From Congressional minutes and legislation to online debates and Twitter comments, textual data can provide valuable information essential for understanding decision-making, public sentiment, and social interaction. Yet, real world data is often messy and highly unstructured. This workshop series will address how to extract high quality data from online text resources and apply natural language processing (NLP) to turn mined information into impactful summaries and visualizations.
With recent improvements in NLP, users now have many options for solving complex challenges. However, it is not always clear which tools or libraries work best for social science research. In this dynamically evolving field of data collection, the method and libraries that you should use and in what order can be overwhelming. This workshop aims to provide a series of blueprints for best practice solutions to common tasks in text analytics and natural language processing.

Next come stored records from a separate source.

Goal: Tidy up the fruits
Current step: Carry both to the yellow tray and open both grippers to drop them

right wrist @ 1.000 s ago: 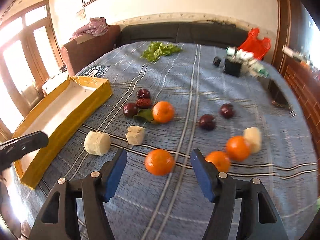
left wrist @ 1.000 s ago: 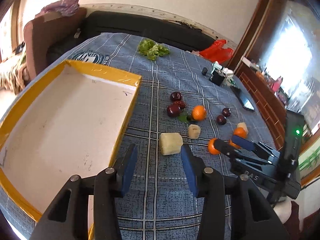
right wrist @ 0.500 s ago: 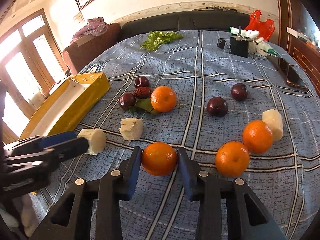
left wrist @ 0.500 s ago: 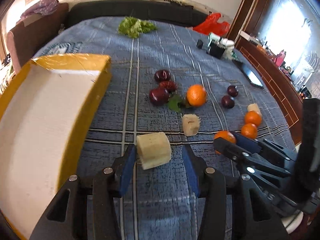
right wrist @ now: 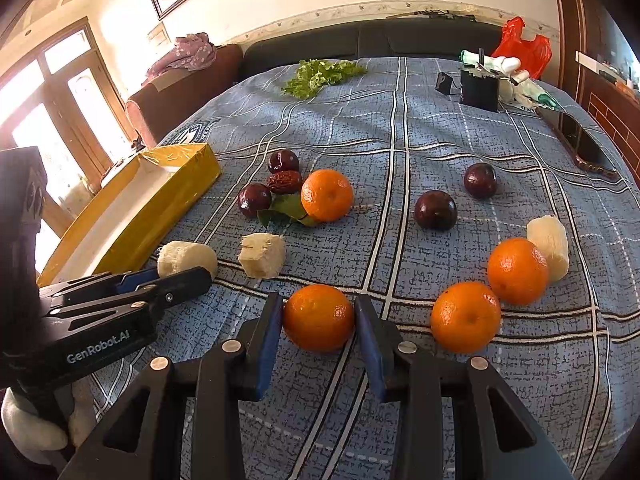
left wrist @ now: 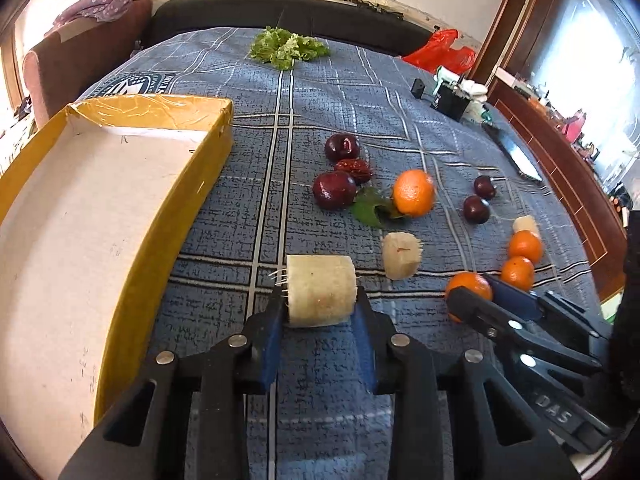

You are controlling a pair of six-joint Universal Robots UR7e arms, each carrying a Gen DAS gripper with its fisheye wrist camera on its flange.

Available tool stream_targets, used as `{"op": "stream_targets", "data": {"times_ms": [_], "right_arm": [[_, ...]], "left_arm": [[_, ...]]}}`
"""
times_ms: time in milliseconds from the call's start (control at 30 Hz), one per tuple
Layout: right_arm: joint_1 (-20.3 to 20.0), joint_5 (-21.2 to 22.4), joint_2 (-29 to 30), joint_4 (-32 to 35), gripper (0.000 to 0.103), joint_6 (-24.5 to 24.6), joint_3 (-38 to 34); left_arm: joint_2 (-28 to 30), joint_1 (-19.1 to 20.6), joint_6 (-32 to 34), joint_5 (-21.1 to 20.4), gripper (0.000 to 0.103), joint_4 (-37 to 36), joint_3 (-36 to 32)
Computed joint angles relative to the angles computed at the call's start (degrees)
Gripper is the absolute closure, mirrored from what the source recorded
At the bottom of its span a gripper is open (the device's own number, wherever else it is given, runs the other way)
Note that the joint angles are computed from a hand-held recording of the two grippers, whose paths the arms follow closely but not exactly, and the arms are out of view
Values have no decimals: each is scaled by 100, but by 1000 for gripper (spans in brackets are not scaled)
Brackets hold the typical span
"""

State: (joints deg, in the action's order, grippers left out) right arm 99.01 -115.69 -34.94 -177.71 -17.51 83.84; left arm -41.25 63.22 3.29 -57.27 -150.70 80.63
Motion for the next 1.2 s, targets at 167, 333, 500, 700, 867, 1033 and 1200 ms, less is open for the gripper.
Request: {"op": "stream_targets", "data": {"times_ms": [167, 333, 500, 700, 867, 1033, 1200], "right_arm": [[11, -31, 20, -46, 63, -41, -8], [54, -112, 55, -355, 63, -231, 50], [213, -26, -40, -789, 63, -366, 247], [654, 606, -213, -586, 63, -266, 237], [1052, 1179, 241, 608, 63, -283, -520], [1257, 1079, 1150, 1730, 62, -328, -1594], [1324, 765, 1811, 2337, 62, -379, -2345]], "left_arm": [[-324, -96, 8, -174, 72, -421, 369], [-761, -169, -77, -184, 72, -759, 777], [-1341, -154, -42, 160, 72, -1130, 1206], [-1747, -98, 321, 1217, 72, -1819, 1532], [-1759, 86, 445, 2025, 72, -2056, 1529], [-1758, 413, -75, 2090, 72, -1480, 1280], [-1809, 622, -422, 1913, 72, -1227, 1186]]}}
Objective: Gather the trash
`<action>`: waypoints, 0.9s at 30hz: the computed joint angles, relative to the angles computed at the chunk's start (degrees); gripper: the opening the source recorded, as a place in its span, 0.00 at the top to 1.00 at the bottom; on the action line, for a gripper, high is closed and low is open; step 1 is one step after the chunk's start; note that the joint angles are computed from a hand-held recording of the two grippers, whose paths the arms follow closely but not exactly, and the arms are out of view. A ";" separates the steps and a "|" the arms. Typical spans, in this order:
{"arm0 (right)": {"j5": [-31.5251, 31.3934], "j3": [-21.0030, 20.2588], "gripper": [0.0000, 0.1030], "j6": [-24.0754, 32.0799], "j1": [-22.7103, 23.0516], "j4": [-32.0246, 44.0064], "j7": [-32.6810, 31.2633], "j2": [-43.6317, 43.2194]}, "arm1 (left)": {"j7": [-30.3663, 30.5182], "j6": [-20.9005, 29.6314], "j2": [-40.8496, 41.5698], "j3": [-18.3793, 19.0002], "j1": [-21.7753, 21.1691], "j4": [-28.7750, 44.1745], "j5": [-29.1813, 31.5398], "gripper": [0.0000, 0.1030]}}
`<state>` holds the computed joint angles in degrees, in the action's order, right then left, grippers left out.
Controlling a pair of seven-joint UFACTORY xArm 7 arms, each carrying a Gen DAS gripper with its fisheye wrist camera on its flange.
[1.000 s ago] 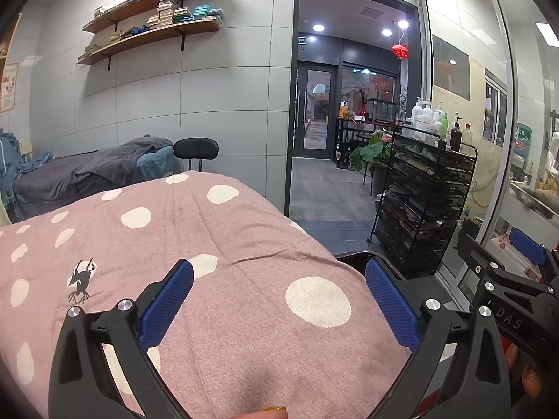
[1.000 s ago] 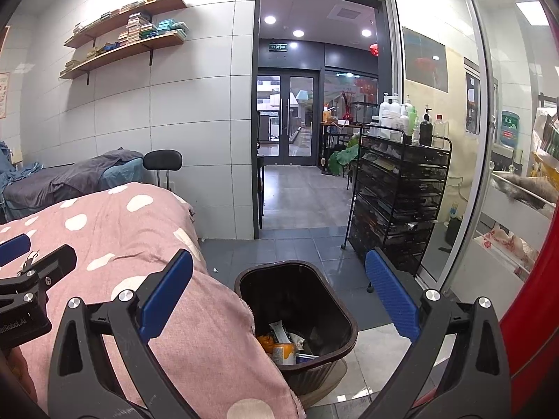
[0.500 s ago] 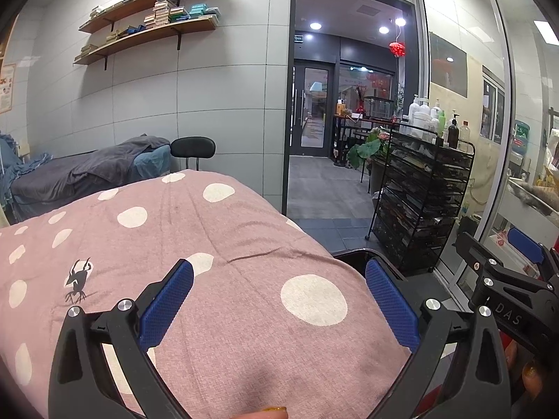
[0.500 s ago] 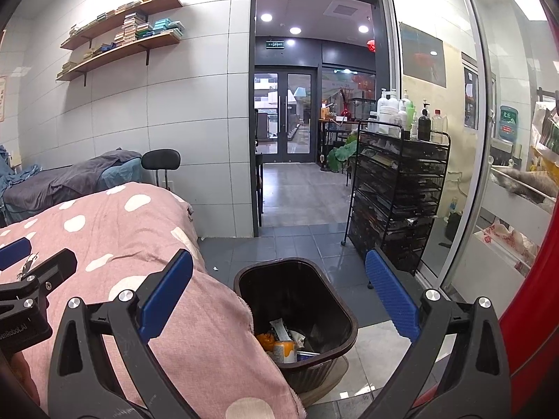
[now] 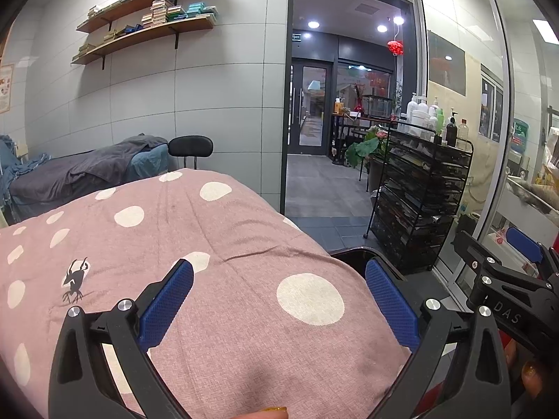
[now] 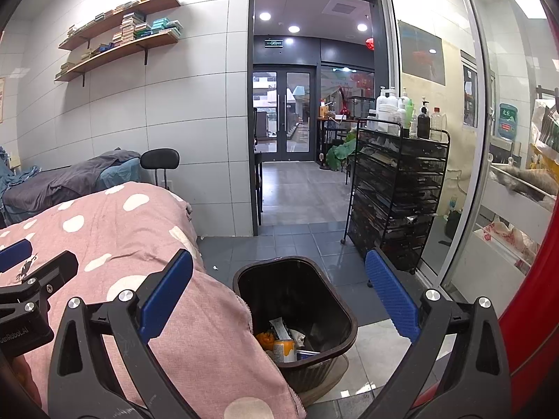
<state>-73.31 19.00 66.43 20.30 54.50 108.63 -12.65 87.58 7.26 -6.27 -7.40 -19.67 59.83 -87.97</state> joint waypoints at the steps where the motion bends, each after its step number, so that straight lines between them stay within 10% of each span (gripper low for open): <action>1: 0.00 -0.01 0.05 0.00 0.01 0.00 0.00 0.00 | -0.20 0.04 -0.02 -0.01 0.02 -0.03 0.16 0.06; 27: 0.00 -0.12 0.05 0.07 0.08 0.07 0.35 0.33 | -0.20 0.32 0.04 0.05 0.06 -0.06 0.33 0.06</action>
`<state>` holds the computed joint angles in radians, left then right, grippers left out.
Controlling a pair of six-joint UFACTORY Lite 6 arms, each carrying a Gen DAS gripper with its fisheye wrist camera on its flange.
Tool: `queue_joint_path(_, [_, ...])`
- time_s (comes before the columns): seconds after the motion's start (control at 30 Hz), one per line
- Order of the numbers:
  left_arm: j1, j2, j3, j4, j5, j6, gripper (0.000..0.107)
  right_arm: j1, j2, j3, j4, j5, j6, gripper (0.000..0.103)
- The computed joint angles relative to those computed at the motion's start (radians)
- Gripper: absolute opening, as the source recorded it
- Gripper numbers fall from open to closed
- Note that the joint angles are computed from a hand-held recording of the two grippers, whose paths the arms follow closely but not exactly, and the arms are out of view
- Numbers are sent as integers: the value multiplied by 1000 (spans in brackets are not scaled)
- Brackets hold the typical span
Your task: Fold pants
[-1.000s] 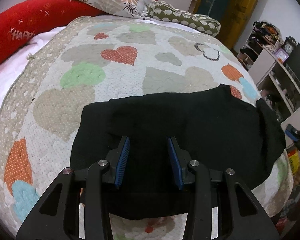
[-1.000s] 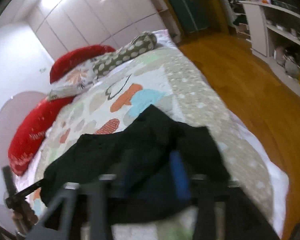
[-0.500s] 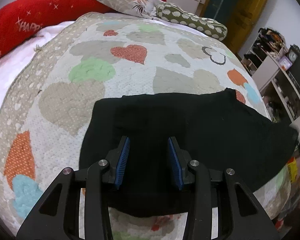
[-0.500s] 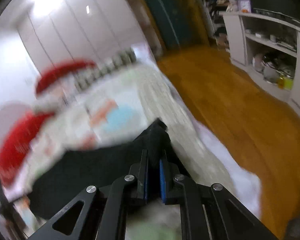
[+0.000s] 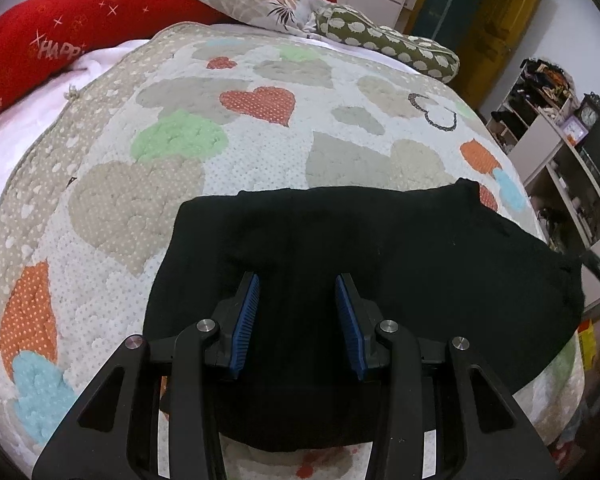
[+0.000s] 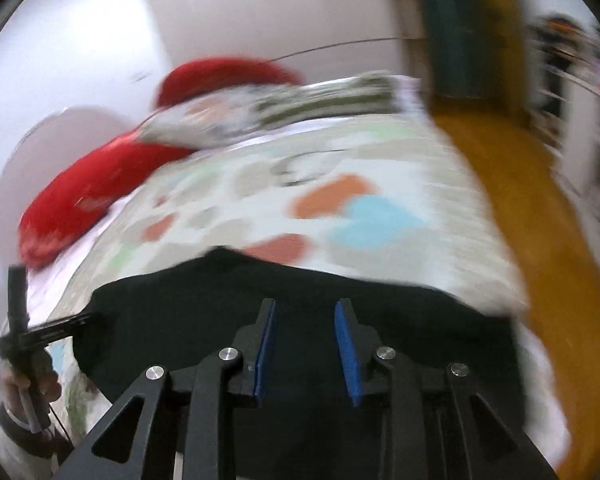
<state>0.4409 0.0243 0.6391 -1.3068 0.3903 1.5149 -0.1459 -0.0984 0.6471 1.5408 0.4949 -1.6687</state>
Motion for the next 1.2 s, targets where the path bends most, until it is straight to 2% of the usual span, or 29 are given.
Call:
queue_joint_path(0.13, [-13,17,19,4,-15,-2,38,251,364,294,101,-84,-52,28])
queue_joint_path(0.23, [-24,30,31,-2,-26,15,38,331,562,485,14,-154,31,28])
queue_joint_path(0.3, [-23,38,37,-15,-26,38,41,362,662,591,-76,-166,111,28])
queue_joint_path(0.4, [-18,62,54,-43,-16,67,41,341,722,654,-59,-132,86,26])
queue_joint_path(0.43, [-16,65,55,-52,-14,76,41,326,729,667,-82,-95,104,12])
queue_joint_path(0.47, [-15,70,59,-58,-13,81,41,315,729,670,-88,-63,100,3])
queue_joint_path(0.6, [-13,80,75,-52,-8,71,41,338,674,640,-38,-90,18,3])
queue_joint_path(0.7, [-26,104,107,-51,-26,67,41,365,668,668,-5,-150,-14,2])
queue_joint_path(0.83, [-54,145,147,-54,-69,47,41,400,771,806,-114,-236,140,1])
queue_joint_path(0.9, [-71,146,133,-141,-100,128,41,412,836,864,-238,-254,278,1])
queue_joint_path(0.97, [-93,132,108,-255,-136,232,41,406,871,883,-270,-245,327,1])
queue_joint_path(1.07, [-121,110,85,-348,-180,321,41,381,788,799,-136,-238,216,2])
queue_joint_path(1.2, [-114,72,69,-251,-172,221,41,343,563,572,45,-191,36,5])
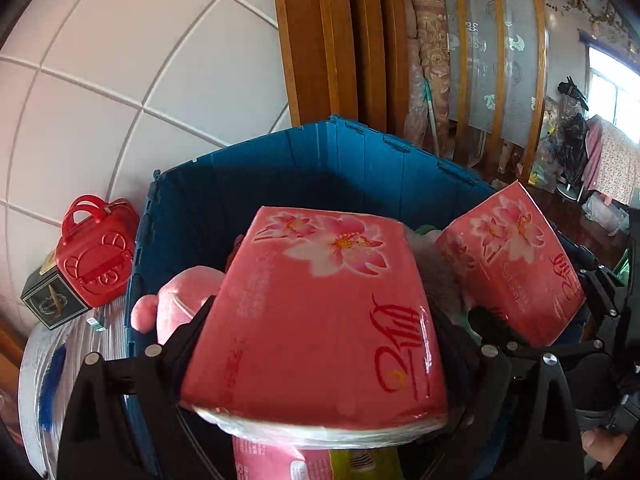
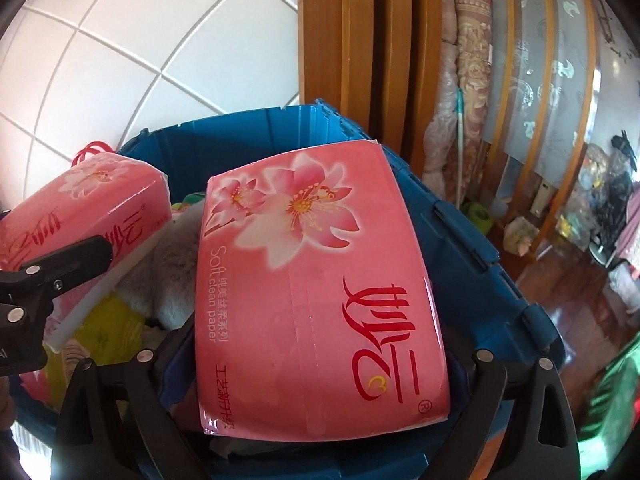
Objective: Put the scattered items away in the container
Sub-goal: 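Open both tools to release the tissue packs into the crate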
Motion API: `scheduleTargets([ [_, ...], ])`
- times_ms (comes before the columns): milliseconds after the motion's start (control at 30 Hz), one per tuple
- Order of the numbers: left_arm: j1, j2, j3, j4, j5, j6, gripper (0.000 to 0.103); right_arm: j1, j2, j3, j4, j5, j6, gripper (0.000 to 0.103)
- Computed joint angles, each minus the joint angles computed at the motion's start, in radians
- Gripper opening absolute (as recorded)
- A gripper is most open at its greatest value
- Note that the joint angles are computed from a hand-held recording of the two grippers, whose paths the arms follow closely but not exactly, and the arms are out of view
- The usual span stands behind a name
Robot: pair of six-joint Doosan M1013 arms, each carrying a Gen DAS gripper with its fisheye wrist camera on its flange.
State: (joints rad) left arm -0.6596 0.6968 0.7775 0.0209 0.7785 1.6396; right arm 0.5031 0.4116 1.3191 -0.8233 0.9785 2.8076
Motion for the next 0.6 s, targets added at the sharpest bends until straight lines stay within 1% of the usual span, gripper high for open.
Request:
scheduleTargets([
  [167, 0.013, -0.035, 0.057, -0.022, -0.061, -0.001, 0.096, 0.008, -0.016, 0.023, -0.014, -0.033, 0.017, 0.103],
  [267, 0.018, -0.068, 0.11, -0.033, -0.133, -0.002, 0.096, 0.015, -0.026, 0.028, -0.048, -0.033, 0.039, 0.103],
  [333, 0.019, -0.092, 0.143, -0.031, -0.186, -0.007, 0.096, 0.026, -0.033, 0.028, -0.079, -0.014, 0.066, 0.103],
  [400, 0.023, -0.113, 0.169, -0.028, -0.224, -0.011, 0.097, 0.035, -0.044, 0.033, -0.113, -0.006, 0.101, 0.103],
  [500, 0.037, -0.135, 0.199, -0.025, -0.262, -0.026, 0.097, 0.058, -0.058, 0.039, -0.178, -0.006, 0.157, 0.103],
  [600, 0.061, -0.155, 0.229, -0.058, -0.293, -0.015, 0.097, 0.089, -0.047, 0.012, -0.232, 0.015, 0.174, 0.103],
])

In three two-hour sessions, we will:
- Week 1
- Extract data from APIs and web pages
Prepare textual data for statistical analysis and machine learning
- Week 2
- Use machine learning for classification, topic modeling, and summarization
- Week 3
- Explore and visualize semantic similarities with word embeddings
Create a knowledge graph based on named entities and their relations
Basic knowledge of Python including Pandas and some familiarity with Jupyter notebooks would be helpful but is not essential. In order to participate and install required libraries, you should have access to a computer on which you have administrative privileges.
Event Details:
Date: Wednesday, November 3rd, 10th, and 17th
Time: 12:00pm – 2:00pm Central Time
Location: Zoom
Audience: Open to faculty, graduate students, and research staff.
The Zoom meeting link will be sent to registrants on the morning of the session.